Tuesday, November 29, 2016

Magic Music - Self titled

Magic Music - Self titled 

Magic Music’s original run ended in 1976 before the band even recorded an album. Nearly forty years would pass before the opportunity to do would present itself again to these Colorado based musicians. By that point, the musical world had changed multiple times over and the style that had fallen out of favor by the time of their mid seventies breakup now occupies a comfortable and secure niche in the American songscape. Their debut album Magic Music is a seventeen song release that puts its foot in every style of traditional American music and never loses its balance once. Unlike many other retro performers, Magic Music’s style never seems forced or too studied. These songs seem like a natural and effortless expression of the experiences that go into the songwriting and they show outstanding technique as well. Each of the songs, even the instrumentals, don’t waste a single word or note trying to convey themselves to the audience.
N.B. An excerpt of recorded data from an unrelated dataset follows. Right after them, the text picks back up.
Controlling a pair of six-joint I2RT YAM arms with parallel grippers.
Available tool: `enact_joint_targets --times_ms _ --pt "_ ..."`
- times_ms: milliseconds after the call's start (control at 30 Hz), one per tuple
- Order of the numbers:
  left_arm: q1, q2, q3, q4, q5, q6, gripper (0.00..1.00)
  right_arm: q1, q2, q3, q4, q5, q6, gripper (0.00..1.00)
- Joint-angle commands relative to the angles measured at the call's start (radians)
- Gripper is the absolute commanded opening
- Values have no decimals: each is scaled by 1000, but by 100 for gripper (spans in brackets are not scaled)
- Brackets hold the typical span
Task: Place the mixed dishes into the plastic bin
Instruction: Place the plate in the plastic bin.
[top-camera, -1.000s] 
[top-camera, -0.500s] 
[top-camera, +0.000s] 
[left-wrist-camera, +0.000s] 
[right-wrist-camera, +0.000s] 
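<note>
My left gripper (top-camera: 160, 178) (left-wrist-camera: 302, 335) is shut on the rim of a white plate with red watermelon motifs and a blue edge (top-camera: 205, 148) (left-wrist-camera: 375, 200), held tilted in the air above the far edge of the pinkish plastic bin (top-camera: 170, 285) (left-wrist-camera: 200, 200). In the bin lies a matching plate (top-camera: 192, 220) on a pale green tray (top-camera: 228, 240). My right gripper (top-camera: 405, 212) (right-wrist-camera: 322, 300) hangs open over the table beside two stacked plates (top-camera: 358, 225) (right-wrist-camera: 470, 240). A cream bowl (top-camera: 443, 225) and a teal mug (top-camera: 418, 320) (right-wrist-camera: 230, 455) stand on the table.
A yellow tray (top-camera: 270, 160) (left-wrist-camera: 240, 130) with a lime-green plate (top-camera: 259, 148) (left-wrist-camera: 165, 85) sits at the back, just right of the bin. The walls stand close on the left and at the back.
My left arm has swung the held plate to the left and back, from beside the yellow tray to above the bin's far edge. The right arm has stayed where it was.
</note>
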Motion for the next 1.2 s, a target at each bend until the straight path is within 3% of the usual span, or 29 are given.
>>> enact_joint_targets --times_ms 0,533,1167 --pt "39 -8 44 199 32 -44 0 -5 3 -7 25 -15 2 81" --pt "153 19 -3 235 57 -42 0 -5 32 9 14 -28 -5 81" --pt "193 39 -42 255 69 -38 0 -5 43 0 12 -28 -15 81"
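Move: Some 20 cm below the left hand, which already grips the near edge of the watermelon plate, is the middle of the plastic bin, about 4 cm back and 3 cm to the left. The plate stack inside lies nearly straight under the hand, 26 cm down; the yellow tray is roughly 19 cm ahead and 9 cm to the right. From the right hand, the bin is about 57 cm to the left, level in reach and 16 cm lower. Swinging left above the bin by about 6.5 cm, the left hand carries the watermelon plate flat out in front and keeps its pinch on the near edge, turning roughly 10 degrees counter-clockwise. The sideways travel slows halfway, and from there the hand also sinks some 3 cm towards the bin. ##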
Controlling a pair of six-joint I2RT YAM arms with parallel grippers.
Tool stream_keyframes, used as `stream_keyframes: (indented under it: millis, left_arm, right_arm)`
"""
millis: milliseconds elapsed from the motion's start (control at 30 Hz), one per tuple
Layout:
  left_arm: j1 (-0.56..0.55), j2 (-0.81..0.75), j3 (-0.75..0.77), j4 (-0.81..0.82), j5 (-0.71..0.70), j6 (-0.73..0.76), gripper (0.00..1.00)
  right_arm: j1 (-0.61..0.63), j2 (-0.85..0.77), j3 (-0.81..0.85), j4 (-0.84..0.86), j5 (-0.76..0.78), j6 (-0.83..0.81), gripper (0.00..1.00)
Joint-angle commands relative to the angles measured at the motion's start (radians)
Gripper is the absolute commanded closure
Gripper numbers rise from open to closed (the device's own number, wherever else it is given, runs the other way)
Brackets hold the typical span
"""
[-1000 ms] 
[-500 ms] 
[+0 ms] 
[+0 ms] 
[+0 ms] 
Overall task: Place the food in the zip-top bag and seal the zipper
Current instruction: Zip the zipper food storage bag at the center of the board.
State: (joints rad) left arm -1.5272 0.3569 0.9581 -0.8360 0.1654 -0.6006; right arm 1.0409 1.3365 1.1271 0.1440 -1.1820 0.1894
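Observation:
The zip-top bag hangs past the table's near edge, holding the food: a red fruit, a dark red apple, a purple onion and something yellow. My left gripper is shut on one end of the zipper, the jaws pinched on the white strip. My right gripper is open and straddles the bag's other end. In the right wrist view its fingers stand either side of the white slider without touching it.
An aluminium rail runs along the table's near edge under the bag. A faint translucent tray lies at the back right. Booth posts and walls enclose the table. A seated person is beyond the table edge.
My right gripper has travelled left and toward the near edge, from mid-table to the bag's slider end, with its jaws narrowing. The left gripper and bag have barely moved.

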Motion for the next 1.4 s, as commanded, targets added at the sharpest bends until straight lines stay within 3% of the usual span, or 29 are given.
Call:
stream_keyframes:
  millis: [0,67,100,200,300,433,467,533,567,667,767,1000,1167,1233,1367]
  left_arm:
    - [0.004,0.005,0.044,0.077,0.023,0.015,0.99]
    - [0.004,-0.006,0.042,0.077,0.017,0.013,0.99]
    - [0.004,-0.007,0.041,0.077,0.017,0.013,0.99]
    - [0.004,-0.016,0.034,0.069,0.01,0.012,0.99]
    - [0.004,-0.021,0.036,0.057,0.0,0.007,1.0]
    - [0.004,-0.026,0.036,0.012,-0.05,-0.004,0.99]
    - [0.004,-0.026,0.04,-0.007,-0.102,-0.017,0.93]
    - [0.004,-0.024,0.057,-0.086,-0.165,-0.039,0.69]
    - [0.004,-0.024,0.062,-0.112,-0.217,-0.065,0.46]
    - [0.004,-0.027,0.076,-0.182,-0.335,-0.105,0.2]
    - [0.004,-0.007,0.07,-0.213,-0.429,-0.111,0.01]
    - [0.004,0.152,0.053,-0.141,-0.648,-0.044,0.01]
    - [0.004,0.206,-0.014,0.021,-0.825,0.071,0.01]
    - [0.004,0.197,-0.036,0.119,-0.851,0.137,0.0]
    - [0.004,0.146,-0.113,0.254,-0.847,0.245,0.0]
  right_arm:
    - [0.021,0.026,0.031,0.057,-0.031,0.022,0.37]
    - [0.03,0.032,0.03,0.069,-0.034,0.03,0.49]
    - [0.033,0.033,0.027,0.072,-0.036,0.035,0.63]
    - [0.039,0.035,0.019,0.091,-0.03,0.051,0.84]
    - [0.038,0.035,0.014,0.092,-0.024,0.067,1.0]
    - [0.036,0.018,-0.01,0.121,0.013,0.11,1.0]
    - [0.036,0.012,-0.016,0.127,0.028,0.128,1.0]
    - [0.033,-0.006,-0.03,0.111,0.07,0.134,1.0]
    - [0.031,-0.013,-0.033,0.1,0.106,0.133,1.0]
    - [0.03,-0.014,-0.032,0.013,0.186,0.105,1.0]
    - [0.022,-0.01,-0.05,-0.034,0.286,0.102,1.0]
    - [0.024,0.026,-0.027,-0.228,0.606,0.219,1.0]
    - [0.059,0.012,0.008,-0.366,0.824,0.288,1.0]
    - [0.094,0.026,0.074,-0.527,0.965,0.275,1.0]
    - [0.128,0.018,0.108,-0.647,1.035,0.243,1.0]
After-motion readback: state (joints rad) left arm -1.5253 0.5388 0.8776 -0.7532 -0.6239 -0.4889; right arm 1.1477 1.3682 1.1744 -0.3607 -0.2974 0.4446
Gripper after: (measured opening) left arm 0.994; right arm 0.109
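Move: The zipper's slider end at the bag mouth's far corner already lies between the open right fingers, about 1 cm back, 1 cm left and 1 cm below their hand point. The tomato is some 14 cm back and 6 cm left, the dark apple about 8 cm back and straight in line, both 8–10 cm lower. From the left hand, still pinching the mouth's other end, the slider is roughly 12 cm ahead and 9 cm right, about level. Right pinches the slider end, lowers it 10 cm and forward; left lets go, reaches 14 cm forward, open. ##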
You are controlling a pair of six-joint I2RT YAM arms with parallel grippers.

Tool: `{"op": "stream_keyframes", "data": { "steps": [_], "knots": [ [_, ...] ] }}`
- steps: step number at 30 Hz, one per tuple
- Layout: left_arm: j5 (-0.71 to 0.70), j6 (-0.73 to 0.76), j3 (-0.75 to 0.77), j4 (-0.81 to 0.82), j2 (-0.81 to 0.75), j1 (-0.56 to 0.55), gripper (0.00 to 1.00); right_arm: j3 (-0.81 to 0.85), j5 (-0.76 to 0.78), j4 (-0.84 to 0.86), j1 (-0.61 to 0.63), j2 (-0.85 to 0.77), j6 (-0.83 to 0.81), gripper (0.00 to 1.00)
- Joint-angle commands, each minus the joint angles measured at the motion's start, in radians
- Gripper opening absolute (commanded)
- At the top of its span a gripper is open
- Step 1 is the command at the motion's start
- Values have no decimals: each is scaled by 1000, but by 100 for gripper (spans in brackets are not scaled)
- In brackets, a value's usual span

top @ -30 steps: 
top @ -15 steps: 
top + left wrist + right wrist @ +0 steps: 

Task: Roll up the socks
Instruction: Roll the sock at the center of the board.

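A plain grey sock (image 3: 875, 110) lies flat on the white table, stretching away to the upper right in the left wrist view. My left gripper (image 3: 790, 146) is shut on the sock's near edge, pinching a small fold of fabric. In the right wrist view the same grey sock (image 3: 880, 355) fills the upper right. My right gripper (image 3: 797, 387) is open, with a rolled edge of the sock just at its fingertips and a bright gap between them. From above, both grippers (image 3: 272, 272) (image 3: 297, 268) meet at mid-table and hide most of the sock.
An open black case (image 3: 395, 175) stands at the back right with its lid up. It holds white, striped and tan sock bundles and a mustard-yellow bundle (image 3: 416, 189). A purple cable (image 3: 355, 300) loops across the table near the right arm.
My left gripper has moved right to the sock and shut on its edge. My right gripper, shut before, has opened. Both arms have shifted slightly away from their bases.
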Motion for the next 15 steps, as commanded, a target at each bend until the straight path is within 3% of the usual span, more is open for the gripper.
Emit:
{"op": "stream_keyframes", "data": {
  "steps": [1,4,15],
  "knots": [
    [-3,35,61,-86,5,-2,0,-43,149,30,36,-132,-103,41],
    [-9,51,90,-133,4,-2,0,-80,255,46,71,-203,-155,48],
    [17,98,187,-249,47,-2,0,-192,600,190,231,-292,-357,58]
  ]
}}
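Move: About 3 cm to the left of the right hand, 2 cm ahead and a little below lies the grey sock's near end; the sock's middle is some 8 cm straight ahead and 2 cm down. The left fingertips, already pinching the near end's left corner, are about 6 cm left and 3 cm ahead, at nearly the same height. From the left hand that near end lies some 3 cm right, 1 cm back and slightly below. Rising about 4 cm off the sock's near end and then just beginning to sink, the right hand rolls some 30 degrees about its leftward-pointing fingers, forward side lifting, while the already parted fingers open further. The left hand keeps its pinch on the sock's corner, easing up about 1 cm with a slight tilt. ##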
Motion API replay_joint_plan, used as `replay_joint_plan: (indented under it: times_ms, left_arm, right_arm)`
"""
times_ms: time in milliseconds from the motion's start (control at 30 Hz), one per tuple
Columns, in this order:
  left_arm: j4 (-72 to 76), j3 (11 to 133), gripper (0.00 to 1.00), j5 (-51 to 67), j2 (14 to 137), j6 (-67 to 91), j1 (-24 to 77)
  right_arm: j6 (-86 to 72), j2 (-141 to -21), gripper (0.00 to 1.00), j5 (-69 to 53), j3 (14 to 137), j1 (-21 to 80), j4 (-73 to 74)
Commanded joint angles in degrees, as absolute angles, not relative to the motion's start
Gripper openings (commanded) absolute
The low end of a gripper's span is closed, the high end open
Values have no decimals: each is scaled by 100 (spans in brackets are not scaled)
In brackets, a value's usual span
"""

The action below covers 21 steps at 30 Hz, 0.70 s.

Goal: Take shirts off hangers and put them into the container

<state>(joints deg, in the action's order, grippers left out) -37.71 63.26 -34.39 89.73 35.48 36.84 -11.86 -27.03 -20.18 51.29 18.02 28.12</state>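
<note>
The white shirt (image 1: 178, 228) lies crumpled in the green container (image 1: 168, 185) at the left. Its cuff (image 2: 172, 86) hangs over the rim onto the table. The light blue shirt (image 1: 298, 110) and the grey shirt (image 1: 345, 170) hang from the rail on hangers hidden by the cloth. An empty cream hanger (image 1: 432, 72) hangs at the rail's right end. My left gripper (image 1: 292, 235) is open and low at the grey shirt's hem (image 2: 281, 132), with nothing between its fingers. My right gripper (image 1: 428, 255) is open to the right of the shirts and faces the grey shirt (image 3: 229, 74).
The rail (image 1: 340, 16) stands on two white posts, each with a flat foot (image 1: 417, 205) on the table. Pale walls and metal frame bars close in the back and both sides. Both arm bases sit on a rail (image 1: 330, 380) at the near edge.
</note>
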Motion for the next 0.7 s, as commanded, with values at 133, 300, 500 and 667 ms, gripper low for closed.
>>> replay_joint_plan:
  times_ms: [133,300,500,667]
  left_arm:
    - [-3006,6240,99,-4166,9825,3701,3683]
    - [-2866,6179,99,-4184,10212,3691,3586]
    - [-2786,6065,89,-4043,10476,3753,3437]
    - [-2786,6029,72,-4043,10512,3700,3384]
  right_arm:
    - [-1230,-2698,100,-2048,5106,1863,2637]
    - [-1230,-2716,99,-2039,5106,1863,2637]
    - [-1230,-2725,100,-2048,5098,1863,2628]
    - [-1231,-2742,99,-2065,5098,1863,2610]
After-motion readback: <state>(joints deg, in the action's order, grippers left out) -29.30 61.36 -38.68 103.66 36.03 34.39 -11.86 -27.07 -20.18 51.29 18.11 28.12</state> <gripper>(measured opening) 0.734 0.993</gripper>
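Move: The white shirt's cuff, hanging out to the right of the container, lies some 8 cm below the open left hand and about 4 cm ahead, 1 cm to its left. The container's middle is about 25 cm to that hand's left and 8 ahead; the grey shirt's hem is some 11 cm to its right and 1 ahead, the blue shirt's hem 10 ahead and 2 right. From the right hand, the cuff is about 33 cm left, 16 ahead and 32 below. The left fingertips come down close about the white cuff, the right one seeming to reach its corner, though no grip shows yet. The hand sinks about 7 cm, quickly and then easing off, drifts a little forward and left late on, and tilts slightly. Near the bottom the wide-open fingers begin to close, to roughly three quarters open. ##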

Few songs make that more apparent than the opener. “Bring Down the Morning” is a brilliant modern folk song that’s never too precious or affected; it seems like an intensely sincere accounting of the speaker’s yearning and the poetic touches littering the song give it real added verve. “Bright Sun Bright Rain” pushes much harder against the listener and has an almost rock song like urgency without any of the histrionics. The lilting opening of “The Porcupine Flats Shuffle” shifts tempo slightly as it goes further in the song but it never turns into a full fledged shuffle as the title implies. It tumbles out, instead, with a slightly staggered pulse that’s quite pleasing all the while. The overlapping musical lines opening “Gandy Dancer” coalesce into another quasi-shuffle peppered with tasteful melodic splashes. The vocals are handled in harmony for much of the song with occasional changes and the instrumental breaks are kept relatively brief in comparison to the surrounding songs.  

There’s a gradual growth in the instrumentation of “Carolina Wind”. It begins with an almost skeletal melody and Magic Music shows great patience in developing it for the listeners. “The Flatbush Jig” is a brief instrumental with a haunting quality that seems to waft into form rather than emerging fully fleshed out. Acoustic guitar is the primary musical mover on “Eldorado Canyon” and lays out a very deliberate melody in the introduction. It shifts into a much more fluid mode for the verses but the understatement remains the same. There’s much more of a solo vocal at work here than the abundance of harmonies heard in other songs and it gives it a different sort of quality. There’s a strong blues influence in the later songs “Country” and “Better Days”, but much like the band does with other styles, they opt for artfully invoking its tropes rather than leaning too heavily on clichés. Much of the men behind these songs emerges through their art and helps all of the songs on this debut sound like no one else could have written or recorded them.